### ABOUT THIS TASK
Once you have checked each line below, report only the number of lines that contain the word "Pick".
#### DATA FOR THIS TASK ####
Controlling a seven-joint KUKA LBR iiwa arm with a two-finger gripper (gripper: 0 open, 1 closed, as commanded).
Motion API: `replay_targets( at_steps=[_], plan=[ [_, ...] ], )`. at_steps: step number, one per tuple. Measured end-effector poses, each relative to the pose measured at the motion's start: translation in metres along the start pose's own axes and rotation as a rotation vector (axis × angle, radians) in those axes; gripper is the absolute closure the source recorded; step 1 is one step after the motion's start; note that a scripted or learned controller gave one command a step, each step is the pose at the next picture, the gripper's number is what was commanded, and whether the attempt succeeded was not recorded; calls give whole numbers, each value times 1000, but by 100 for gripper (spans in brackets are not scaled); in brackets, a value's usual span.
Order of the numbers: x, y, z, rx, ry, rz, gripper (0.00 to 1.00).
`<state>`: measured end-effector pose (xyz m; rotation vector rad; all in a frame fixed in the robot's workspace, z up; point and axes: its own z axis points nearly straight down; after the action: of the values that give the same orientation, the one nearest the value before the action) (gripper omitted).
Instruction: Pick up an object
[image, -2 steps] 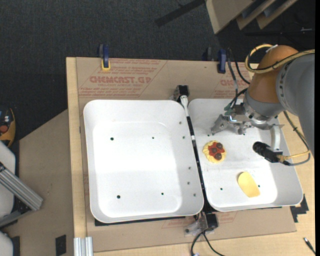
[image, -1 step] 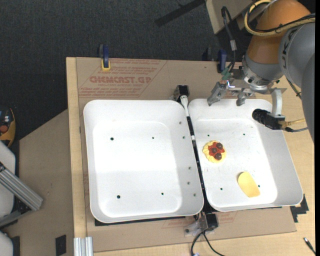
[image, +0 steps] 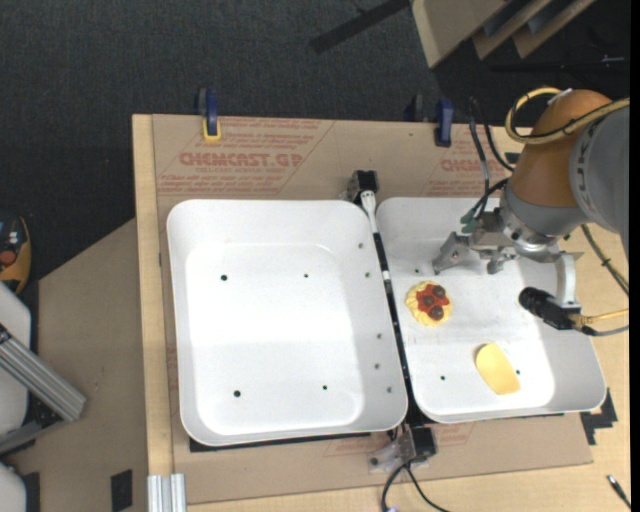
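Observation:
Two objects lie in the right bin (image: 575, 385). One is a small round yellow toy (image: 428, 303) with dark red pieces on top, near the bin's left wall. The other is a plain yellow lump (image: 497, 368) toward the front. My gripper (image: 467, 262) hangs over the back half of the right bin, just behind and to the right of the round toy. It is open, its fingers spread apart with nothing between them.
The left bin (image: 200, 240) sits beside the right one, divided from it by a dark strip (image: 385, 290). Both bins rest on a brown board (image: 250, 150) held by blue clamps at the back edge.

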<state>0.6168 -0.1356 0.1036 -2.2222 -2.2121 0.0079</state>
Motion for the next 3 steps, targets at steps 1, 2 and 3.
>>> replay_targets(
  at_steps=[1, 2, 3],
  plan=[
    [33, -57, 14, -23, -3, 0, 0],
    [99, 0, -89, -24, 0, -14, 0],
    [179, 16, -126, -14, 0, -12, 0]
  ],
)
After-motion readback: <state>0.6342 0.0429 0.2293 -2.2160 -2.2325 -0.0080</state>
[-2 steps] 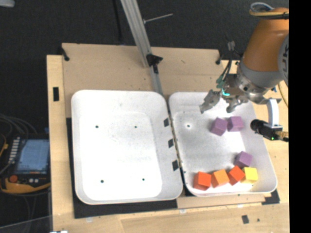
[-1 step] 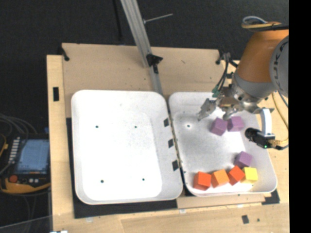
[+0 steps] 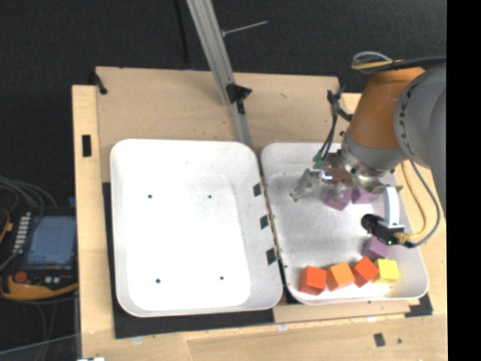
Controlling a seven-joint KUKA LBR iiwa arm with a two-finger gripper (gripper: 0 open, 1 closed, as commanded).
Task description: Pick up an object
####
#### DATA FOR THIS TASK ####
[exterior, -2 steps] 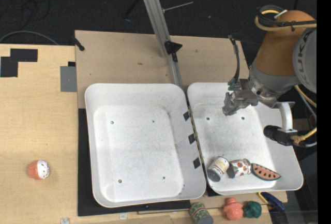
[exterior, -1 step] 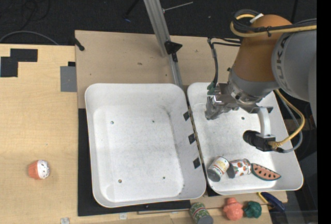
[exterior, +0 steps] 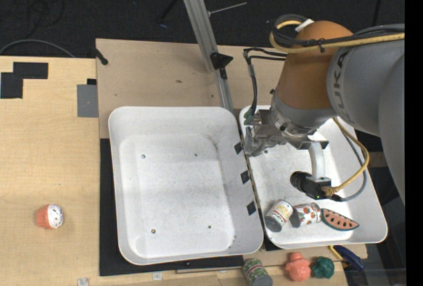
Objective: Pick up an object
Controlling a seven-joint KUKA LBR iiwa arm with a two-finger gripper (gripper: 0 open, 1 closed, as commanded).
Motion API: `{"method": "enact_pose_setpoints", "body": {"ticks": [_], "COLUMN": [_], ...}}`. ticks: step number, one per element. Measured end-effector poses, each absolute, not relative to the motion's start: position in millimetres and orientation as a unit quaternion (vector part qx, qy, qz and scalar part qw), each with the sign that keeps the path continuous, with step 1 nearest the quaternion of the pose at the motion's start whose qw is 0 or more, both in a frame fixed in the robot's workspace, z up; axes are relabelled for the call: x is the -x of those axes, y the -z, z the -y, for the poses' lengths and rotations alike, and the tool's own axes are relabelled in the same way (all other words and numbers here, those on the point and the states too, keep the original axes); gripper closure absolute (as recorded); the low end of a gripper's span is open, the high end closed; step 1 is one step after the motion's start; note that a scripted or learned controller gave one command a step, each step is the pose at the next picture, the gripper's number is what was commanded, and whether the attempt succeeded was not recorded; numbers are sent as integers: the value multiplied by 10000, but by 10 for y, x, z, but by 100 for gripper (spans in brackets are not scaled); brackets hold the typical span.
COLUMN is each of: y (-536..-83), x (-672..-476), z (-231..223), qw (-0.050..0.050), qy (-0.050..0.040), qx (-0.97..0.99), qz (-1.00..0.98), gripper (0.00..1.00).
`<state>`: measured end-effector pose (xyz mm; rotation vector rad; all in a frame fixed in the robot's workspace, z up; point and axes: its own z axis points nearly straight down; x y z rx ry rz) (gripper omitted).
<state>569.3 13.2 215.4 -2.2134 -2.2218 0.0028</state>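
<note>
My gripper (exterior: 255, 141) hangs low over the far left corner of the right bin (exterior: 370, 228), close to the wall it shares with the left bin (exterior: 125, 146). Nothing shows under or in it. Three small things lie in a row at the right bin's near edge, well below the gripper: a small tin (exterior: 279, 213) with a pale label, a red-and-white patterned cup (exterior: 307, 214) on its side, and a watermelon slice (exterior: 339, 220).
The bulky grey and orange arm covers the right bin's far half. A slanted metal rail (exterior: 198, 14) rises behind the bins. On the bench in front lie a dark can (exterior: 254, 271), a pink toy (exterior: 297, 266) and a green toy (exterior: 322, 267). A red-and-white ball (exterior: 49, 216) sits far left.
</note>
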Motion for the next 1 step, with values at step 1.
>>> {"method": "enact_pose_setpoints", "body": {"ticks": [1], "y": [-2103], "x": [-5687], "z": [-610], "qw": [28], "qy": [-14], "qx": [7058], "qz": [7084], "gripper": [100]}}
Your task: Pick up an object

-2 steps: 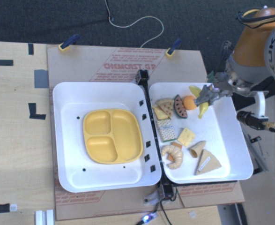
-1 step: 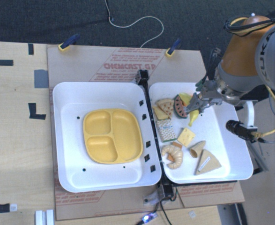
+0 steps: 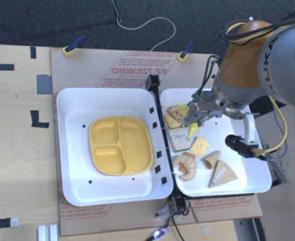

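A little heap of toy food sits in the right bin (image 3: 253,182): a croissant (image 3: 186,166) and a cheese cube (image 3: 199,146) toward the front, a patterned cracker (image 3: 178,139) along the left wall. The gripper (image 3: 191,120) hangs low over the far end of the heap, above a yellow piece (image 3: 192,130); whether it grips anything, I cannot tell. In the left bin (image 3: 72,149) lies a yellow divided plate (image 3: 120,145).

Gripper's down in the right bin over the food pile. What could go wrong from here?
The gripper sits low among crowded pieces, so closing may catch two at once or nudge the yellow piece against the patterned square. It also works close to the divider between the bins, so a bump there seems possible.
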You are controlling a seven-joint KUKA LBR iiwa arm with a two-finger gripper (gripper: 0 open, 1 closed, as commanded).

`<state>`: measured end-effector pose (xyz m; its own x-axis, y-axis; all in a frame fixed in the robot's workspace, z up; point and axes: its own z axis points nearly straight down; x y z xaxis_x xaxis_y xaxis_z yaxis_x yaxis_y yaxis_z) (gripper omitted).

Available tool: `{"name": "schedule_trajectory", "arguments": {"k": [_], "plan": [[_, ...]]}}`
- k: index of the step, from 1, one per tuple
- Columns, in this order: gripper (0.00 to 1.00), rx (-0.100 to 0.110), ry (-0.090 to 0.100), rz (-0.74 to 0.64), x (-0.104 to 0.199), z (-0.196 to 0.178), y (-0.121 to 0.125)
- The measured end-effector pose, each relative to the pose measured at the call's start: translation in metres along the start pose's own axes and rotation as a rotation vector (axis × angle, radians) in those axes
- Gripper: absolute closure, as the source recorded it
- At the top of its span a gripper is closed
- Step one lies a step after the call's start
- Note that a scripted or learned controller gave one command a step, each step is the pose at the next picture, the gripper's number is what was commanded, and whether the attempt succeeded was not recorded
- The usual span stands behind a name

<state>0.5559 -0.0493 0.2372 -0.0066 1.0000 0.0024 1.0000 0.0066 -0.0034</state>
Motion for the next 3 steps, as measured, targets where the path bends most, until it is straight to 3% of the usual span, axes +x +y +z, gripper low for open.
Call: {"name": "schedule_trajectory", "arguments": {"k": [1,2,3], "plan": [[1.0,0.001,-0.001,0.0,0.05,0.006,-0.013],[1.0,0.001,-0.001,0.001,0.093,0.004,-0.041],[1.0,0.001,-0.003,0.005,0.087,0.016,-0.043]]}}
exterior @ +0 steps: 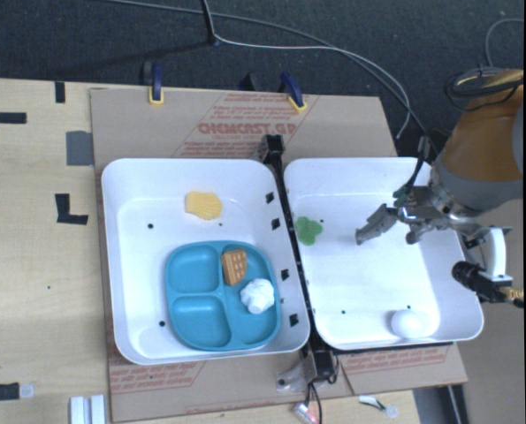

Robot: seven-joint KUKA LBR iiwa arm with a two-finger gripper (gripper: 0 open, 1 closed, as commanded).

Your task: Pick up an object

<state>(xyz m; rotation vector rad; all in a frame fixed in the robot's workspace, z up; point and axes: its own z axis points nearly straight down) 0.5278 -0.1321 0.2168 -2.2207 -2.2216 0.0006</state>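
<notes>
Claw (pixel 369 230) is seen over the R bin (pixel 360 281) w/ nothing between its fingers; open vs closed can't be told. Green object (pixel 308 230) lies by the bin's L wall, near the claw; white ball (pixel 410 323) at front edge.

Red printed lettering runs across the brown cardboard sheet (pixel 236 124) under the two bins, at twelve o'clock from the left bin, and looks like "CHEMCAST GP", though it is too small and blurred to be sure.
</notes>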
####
### WRITTEN RESPONSE
5